The Supreme Court has given a unanimous rebuke to the Conservative government’s attempt to transform the Senate into an elected body without provincial consent, a ruling Prime Minister Stephen Harper said leaves him with little choice but to abandon his long fight to reform the Red Chamber.
Mr. Harper had said he wanted to democratize the Senate or kill it, but the court ruled that his government could do neither as it proposed to do – unilaterally create a system of elections and nine-year term limits, or abolish it with the approval of seven provinces with half the population. The court said abolition required unanimous consent, while elections and term limits would need at least seven provinces with half the population on board.
“The Senate is a core component of the Canadian federal structure of government,” said the ruling, which was written in the court’s name rather than by an individual so it would be seen to carry the court’s full weight. “As such, changes that affect its fundamental nature and role engage the interests of the stakeholders in our constitutional design – i.e. the federal government and the provinces – and cannot be achieved by Parliament acting alone.”
The court was responding to a request from the government for a legal opinion on whether it could go ahead with the proposed Senate Reform Act. Mr. Harper called the rejection “a decision for the status quo. A status quo that is supported by virtually no Canadian.”
The Senate is embroiled in a controversy over expenses, and provincial legislatures in Manitoba and Saskatchewan have called for its abolition. But the country has no appetite for “a bunch of constitutional negotiations,” Mr. Harper said. “We know full well that there’s no consensus among the provinces, there’s no willingness to reopen the Canadian constitution.” Some Conservatives previously called for a referendum on Senate reform, but Democratic Reform Minister Pierre Poilievre said the government is not planning one.
Some premiers, such as Ontario’s Kathleen Wynne and Prince Edward Island’s Robert Ghiz, say they are open to discussions on Senate reform. But Saskatchewan Premier Brad Wall said the ruling gave a de facto veto to every province over meaningful change, and means “Canadians are stuck indefinitely with an unelected, unaccountable upper house, a principle feature of which is a representational bias against western Canada.” In any event, such discussions could open a Pandora’s box of issues around aboriginal rights and the inclusion of Quebec.
Besides, most provincial governments do not really care enough to make it worth the effort, said Roger Gibbins, a senior fellow at the Canada West Foundation, a think tank focused on the West. “I just don’t think anything’s to be gained by the federal government spending more political capital trying to round up the provinces for something they’re not really that interested in.”

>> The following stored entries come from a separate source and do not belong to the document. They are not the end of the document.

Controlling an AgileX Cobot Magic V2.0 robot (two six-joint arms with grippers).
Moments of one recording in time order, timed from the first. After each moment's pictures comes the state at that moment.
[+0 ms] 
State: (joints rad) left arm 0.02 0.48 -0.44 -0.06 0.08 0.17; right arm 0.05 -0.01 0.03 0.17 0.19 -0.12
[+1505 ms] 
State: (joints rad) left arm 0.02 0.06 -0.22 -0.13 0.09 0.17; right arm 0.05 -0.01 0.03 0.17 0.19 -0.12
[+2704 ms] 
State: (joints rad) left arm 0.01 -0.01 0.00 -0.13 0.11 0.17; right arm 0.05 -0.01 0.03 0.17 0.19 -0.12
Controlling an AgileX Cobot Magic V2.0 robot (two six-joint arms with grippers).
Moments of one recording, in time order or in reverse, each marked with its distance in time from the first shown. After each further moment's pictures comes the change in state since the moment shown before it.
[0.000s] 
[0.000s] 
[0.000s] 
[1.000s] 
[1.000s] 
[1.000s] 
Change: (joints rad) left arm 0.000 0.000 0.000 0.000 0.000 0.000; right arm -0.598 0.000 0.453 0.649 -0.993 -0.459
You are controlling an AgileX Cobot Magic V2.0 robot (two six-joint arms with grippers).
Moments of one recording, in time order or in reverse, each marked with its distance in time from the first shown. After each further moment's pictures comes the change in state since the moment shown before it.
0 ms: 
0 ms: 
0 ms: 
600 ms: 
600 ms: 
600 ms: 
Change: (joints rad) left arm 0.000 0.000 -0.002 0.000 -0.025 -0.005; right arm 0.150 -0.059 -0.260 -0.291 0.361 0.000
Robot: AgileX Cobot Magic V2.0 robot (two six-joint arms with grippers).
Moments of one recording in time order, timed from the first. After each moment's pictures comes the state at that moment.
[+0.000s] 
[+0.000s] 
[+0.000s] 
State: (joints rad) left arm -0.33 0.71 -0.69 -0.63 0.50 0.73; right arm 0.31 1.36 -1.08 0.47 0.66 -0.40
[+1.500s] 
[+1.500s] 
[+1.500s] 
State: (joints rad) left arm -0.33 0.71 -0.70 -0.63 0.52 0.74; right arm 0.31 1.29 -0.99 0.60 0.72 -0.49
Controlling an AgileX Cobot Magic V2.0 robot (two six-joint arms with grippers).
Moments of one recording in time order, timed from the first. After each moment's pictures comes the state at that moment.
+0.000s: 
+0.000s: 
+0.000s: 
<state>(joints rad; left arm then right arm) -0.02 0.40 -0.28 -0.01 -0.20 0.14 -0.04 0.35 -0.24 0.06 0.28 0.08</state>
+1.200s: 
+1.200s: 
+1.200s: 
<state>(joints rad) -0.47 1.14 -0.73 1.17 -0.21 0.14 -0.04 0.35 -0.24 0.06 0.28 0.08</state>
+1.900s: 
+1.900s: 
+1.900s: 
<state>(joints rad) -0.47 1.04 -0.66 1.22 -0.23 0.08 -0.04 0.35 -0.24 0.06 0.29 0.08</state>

He said the ruling gives Mr. Harper a chance to lift the “albatross” of Senate reform from his party’s shoulders, and to tell voters: “We gave it our best shot. Senate reform will be something for our children and grandchildren to tackle. We’re leaving the field.”
Mr. Harper was advocating Senate reform as far back as the late 1980s, when he was a policy adviser to the Reform Party. As Prime Minister, he stalled on filling vacancies while he introduced legislation mandating term limits and elections, but when those bills did not pass, he made partisan appointments. Three of the Conservative senators he appointed have been suspended over their expense claims.
The ruling was the Harper government’s fifth unanimous or near-unanimous defeat at the hands of the Supreme Court in the past month, all involving major files, such as the appointment of a new Supreme Court judge and the tough-on-crime agenda.
The Constitution says explicitly that changes to the method of selecting senators, or to the Senate’s powers, require the approval of seven provinces with 50 per cent of the population. But Ottawa argued that the reform act would not legally change the selection method, because the prime minister could reject the election winners.
The court replied that the argument put “form over substance,” and that the constitution has an “architecture” in which each plank must not be looked at on its own, but as part of a coherent whole.
Mr. Russell said the court had set out basic principles of Canada’s constitutional democracy. “It was almost like giving the alphabet to first-graders.” The court’s message was that “you don’t approach the Constitution as if it was a lawyer’s contract. You approach it as the framework for a great nation.”